Lisa Hepfner Liberal Hamilton Mountain, ON

Dr. Khan, maybe you could comment a little bit, from your expertise, on how valuable this data has been in helping the government fight the pandemic, and maybe what it would have looked like if we hadn't had this data.

3:45 p.m.

Chief Executive Officer and Founder, Professor of Medicine and Public Health, University of Toronto, BlueDot

Dr. Kamran Khan

To the honourable member, thank you for that question. It's a really important one.

With traditional public health data, we count things like cases, hospitalizations and deaths, but when we're dealing with a rapidly evolving outbreak, by the time we see a case, we're already too late. There are a whole bunch of things that have already transpired. There has been, at some point earlier, a contact, an exposure. The person exposed might develop symptoms and get tested. By the time they get their test results back, we're already very far behind.

The entire use for these types of data—again I want to highlight de-identified, anonymized data—is ultimately to estimate contact rates in the population. That's what this is all about. It's just estimating how much contact is occurring in the population, because contacts are a leading indicator of what is coming next. Cases tell you that something has already happened in the past. It's a shift from being reactive to being proactive and anticipatory.

What we don't want is to be behind an outbreak. We want to try to get in front of it. We want to try to change the course and trajectory. Pretty much everything we're talking about here really comes down to one thing: trying to inform public health about contact rates in the population and where they're increasing in a way that is a precursor to exposures, cases, hospitalizations and deaths, so that an intervention can happen.

I've been working in the field of emerging outbreaks for my entire career. We know that outbreaks spread quickly. It means that we have to be able to react, understand and move even more intelligently and in a better coordinated manner.
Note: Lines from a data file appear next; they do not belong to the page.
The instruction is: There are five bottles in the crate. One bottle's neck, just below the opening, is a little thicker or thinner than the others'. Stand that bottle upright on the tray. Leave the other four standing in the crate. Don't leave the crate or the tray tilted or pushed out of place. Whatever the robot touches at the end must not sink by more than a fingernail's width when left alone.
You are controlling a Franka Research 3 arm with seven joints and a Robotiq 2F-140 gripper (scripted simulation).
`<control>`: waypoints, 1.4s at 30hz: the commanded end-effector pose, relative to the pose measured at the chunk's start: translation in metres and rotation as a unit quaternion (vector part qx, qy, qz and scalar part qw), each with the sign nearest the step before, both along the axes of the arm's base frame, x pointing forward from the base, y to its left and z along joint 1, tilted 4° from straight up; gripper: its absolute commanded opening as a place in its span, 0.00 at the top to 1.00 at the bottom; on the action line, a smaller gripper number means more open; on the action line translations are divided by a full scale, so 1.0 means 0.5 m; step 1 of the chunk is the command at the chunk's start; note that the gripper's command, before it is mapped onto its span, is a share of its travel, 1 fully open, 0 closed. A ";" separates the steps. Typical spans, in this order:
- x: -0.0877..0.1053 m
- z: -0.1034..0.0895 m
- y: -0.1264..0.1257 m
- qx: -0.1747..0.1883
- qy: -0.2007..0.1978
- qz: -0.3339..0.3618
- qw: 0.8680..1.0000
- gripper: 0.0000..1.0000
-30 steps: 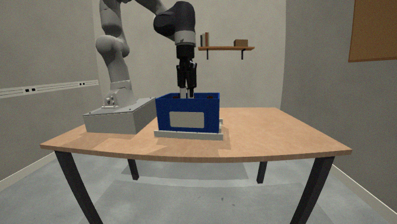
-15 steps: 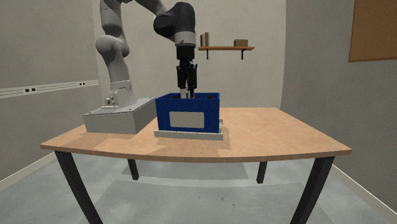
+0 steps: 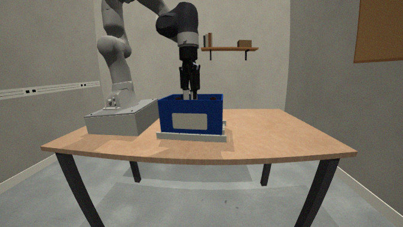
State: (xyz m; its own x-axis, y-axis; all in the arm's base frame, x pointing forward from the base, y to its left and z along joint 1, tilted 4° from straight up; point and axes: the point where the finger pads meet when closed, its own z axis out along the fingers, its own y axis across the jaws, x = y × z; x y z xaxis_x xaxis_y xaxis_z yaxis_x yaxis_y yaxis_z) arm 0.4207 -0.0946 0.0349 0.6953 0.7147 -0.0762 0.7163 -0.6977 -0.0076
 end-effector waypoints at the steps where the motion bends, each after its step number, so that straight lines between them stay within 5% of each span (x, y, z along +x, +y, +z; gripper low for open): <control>1: -0.001 -0.002 -0.002 0.001 0.000 0.000 1.000 0.56; 19: -0.001 -0.002 -0.002 0.001 0.000 0.000 1.000 0.56; 20: -0.001 -0.002 -0.002 0.001 0.000 0.000 1.000 0.90; 42: -0.001 -0.002 -0.002 0.001 0.000 0.000 1.000 0.90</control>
State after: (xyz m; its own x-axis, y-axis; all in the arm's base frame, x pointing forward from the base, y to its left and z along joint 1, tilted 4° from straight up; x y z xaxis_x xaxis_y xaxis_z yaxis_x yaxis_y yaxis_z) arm 0.4211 -0.0946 0.0350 0.6950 0.7151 -0.0755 0.7167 -0.6973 -0.0069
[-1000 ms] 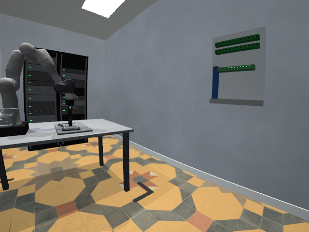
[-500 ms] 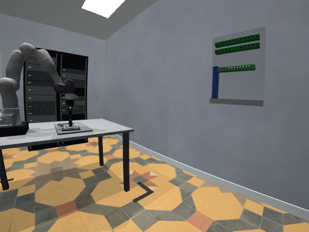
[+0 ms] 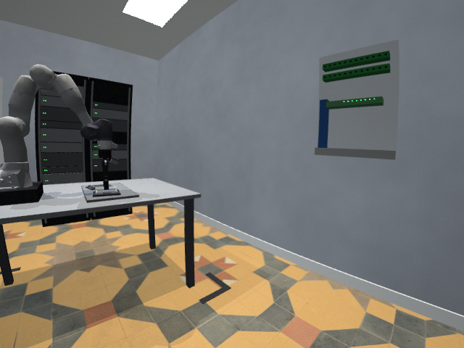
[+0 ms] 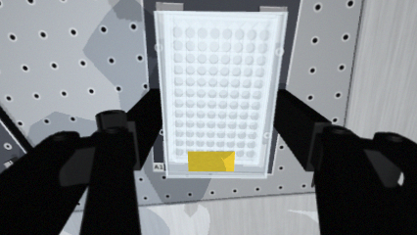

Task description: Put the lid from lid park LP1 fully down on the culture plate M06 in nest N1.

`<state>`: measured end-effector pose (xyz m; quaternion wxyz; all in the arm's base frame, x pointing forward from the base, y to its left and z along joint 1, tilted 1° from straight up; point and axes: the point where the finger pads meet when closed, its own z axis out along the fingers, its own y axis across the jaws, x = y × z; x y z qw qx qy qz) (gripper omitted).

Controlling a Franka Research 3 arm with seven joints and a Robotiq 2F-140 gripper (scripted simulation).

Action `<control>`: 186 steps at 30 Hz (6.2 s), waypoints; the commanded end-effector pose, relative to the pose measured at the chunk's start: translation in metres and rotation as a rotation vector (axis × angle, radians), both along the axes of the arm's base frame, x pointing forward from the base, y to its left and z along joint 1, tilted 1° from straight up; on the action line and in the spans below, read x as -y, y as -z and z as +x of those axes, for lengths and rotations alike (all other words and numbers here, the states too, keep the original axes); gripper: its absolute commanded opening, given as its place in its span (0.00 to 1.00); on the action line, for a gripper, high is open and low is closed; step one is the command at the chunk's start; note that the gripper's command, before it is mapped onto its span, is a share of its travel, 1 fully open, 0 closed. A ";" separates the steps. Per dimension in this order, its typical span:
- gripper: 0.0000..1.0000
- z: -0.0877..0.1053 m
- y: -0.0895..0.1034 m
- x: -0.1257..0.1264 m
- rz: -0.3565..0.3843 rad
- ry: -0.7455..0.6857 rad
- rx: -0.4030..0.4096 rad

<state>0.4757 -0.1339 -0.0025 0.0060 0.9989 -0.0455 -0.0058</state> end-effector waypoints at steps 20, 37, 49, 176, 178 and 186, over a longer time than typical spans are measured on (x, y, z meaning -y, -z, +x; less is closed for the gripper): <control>0.10 0.001 0.001 0.000 0.000 0.011 0.002; 0.10 0.001 0.009 0.000 0.000 0.030 0.002; 0.10 0.001 0.011 0.000 0.000 0.030 0.002; 0.69 0.002 0.013 0.000 0.000 0.029 0.002; 0.69 0.002 0.013 0.000 0.000 0.029 0.002; 0.69 0.002 0.011 0.000 0.000 0.029 0.002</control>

My sense is that, as a physician, I can take care of one patient at a time. These types of analytics can support the public health response that could be impacting not only lives but all of the economic and societal implications we've had to endure for two years.

3:50 p.m.

Liberal

Lisa Hepfner Liberal Hamilton Mountain, ON

Is there any other way to get this data?

3:50 p.m.

Chief Executive Officer and Founder, Professor of Medicine and Public Health, University of Toronto, BlueDot

Dr. Kamran Khan

I don't believe so.

There have been discussions about things like the use of synthetic mobility data. I do want to highlight that much of those types of approaches are actually using empirical location data as a training dataset. Secondarily, in a very stable environment, that might make sense, but keep in mind the last two years have been anything but stable—constantly changing conditions, new variants and new public health interventions and policies. This has been a very erratic two years, and empirical data are going to give us the best foresight into what is coming next so that we can make intelligent decisions about how to mitigate the health, economic and social consequences.

The last thing I would say is that BlueDot—and my work as a physician for the last 20 years—is about protecting lives but also protecting data privacy. This is something that we take very seriously and is really at the core of what we do as an organization and, candidly, why I founded BlueDot in the first place.